Skip to main content

Management

This section highlights some commands and best practices, that can help you to manage your HBase clusters on Amazon EMR.

Create command alias

If you administrate your HBase cluster mainly from the shell of the EMR master, it might be convenient to define a command alias to avoid permission issues you might incur by typing erroneous commands using a different user (e.g. root).

As best practice, you should always run HBase commands as hbase user. In order to do that, you can add the following alias in the ~/.bashrc profile for the user that you use to administrate your cluster (e.g. hadoop)

alias hbase='sudo -u hbase hbase'

Once done, you can safely run HBase commands as usual

hbase shell

Determine average row size

If you want to determine the average size of a row stored in a HBase table, you can use the following commands to retrieve the payload from a storefile of the table. For example:

# Simple notation
hbase hfile -m -f $HBASE_PATH

# Extended notation
hbase org.apache.hadoop.hbase.io.hfile.HFile -m -f $HBASE_PATH

Average Payload Size

The class org.apache.hadoop.hbase.io.hfile.HFile allows you to analyze HBase store files that are persisted on HDFS or S3. The option -m returns the metadata for the file analyzed that reports the average size (bytes) of the Row Key in that particular file, and the average size (bytes) of the values stored in that file.

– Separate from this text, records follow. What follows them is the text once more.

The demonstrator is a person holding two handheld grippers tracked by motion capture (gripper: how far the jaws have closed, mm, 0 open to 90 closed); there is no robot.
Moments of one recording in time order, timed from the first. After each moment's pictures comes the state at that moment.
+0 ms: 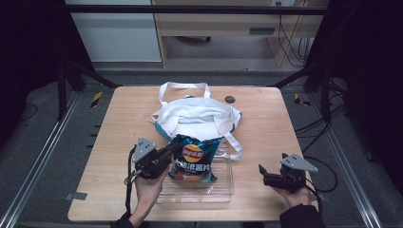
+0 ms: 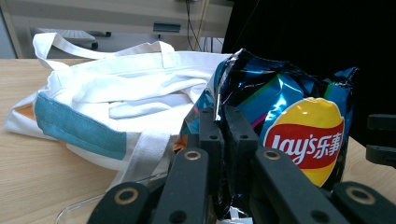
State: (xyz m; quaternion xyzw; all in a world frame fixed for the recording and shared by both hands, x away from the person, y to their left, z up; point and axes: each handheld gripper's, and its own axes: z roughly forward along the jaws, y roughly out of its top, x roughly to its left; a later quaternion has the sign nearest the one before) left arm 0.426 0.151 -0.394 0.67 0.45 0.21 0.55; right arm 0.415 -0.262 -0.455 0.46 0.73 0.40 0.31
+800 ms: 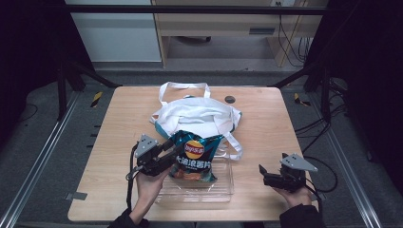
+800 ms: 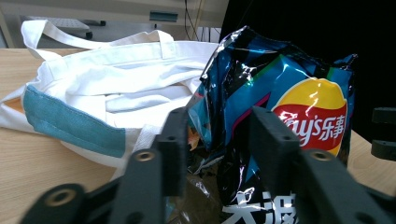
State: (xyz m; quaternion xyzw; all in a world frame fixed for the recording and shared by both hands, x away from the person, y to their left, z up) left arm 0.437 0.151 -0.398 0.69 0.44 0.19 0.54; right arm 0.416 -0.262 -0.455 0.46 0.73 0.40 0.31
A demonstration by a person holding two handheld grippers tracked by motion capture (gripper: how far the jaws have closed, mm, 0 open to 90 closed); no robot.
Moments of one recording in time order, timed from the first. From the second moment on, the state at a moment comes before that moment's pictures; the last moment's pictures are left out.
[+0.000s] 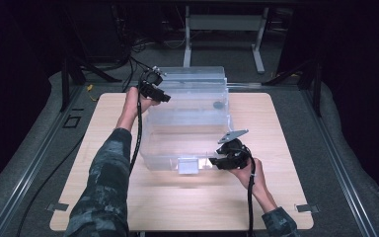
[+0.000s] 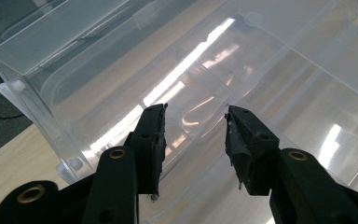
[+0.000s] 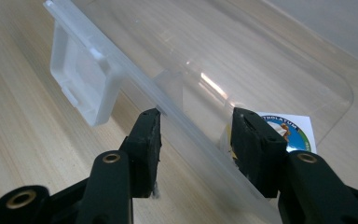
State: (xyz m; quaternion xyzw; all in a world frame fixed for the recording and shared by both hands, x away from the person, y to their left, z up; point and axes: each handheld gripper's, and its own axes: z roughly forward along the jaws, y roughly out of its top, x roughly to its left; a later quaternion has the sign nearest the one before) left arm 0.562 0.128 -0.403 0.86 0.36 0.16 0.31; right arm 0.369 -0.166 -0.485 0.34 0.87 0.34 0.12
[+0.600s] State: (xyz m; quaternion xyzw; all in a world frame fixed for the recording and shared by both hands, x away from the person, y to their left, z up) left arm 0.559 0.122 -0.399 0.88 0.33 0.17 0.29; right arm 0.365 -0.160 -0.487 0.36 0.86 0.33 0.15
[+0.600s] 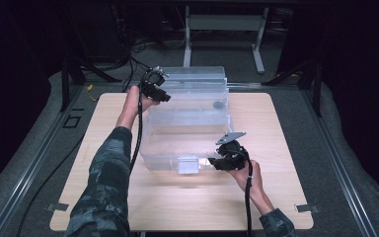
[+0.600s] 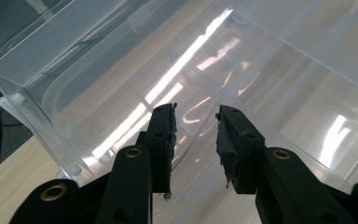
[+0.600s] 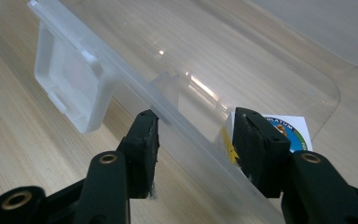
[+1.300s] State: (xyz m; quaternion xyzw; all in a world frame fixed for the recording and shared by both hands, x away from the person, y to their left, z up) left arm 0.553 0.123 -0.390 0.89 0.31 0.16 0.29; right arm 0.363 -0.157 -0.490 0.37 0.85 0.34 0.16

To get a rough estimation of the average payload of a single row, you can sum the parameters avgKeyLen and avgValueLen that are returned in the previous command, to get the average size in bytes of a row. For example:

# row_avg_size = avgKeyLen + avgValueLen
row_avg_size = 19 + 7 = 26

This command might be useful to get a rough estimate of your data payload when you are not sure about it. You can later on use this value to fine-tuning your cluster (e.g. increase/decrease RPC Listeners)

Reduce number of Regions

The HBase community introduced a new utility in the hbase-tools package that helps to reduce the number of regions for tables stored in HBase. This utility is available in the class org.apache.hbase.RegionsMerger and can help you to automatically merge the number of regions to a value that you define, if you have a high count in your cluster (e.g. wrong table pre-split, or high split rate due to incorrect settings)

# copy library in classpath
sudo cp /usr/lib/hbase-operator-tools/hbase-tools-*.jar /usr/lib/hbase/lib/

# merge regions
hbase org.apache.hbase.RegionsMerger <TABLE_NAME> <TARGET_NUMBER_OF_REGIONS>

This tool is available in HBase versions >= 2.x.x and should only be used with these versions.